*Work required*:
Repeat the entire listing exactly. Omit all pictures.

**** Data excerpt ****

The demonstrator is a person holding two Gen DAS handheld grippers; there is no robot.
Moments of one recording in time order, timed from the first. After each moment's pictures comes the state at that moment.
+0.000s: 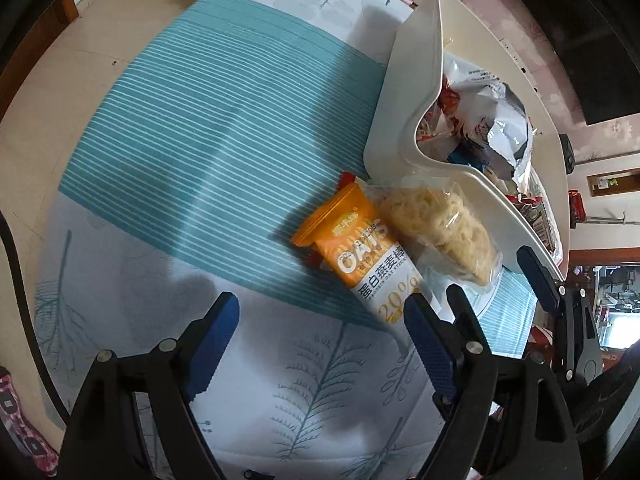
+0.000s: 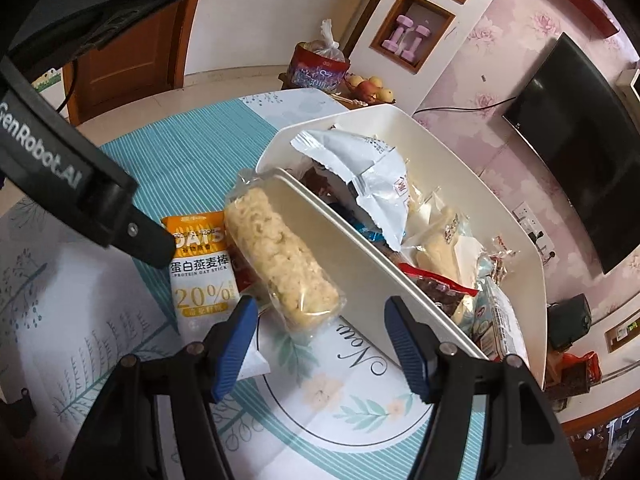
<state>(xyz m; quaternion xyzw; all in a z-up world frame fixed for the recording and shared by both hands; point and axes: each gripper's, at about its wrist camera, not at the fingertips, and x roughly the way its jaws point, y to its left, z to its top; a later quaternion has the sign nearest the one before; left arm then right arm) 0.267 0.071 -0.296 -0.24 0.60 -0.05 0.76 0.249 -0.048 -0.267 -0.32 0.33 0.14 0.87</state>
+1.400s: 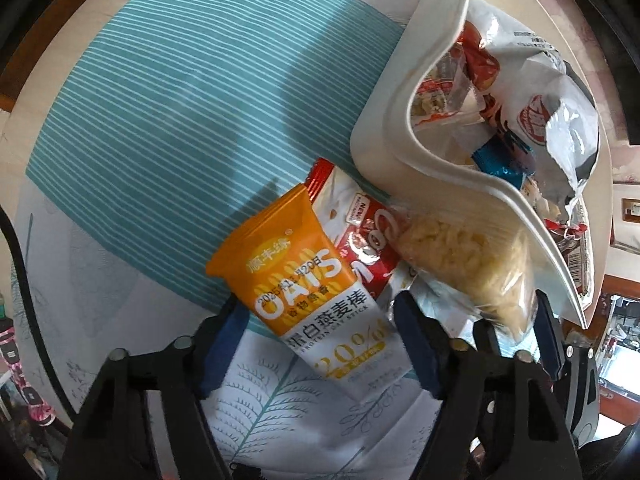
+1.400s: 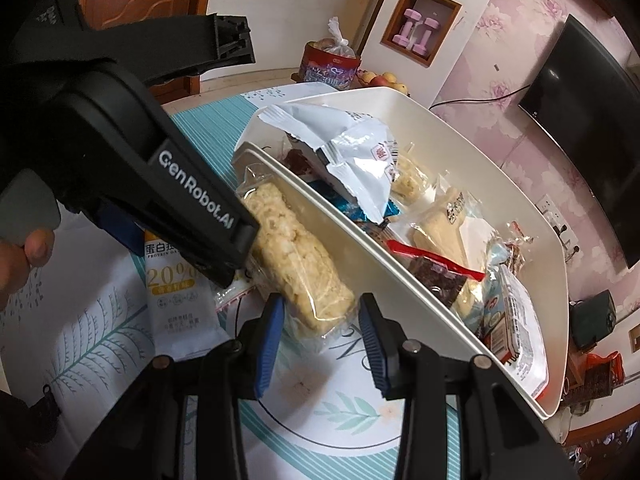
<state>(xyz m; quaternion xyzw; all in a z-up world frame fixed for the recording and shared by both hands) 0.320 0.017 -0.323 -0.25 0.66 0.01 0.71 0.263 -0.078 -0.269 -0.30 0.34 0.18 0.87</state>
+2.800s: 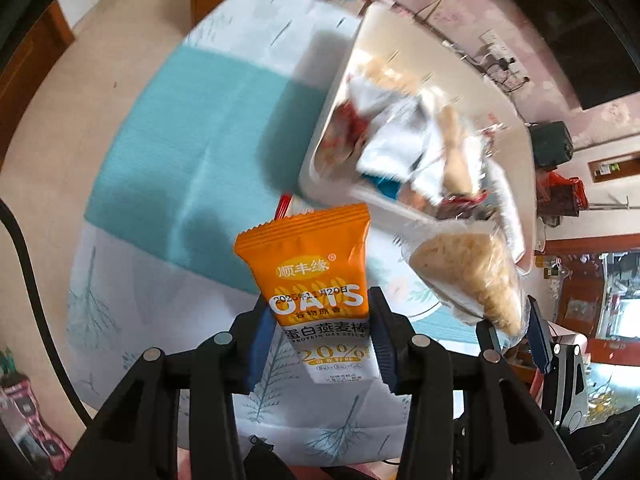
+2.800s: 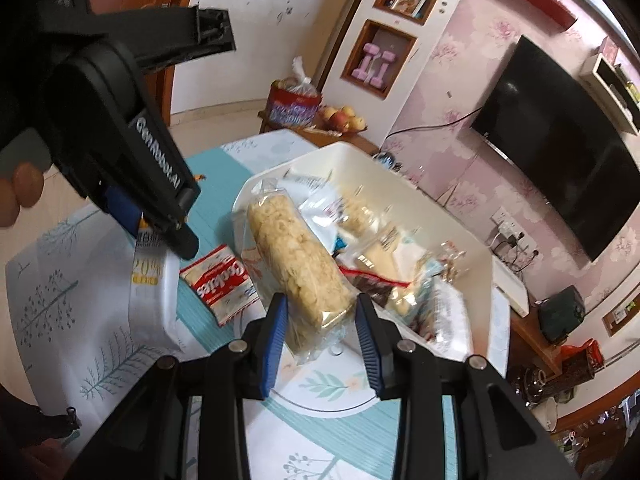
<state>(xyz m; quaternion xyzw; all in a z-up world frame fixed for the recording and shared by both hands) 0.272 0.047 -0.210 -0.20 0.60 -0.05 0.77 0.198 -0.089 -0.199 -0.29 0.27 0.12 0.91</state>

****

*Written solution*:
The demonstrator is a person holding two Gen DAS handheld grippers; there is no robot.
Moments of one recording in time order, timed from the first. After each moment's pictures comes the state at that moment.
+0.000s: 
+0.000s: 
<state>(xyz m; quaternion xyzw; all in a z-up world frame fixed for the recording and shared by both hands; point and axes: each gripper's, at about its wrist camera, not at the fingertips, and x roughly the way its jaws point, y to its left, z to its top; a later quaternion has the sign nearest the one before; left arm then right arm) 0.267 0.071 -0.296 -0.24 0.60 -0.05 0.76 0.249 -0.048 -0.267 -0.32 0.33 0.14 0.87</state>
+1.400s: 
+1.400s: 
<state>(xyz m; quaternion xyzw; all in a z-up world frame fixed for the recording and shared by both hands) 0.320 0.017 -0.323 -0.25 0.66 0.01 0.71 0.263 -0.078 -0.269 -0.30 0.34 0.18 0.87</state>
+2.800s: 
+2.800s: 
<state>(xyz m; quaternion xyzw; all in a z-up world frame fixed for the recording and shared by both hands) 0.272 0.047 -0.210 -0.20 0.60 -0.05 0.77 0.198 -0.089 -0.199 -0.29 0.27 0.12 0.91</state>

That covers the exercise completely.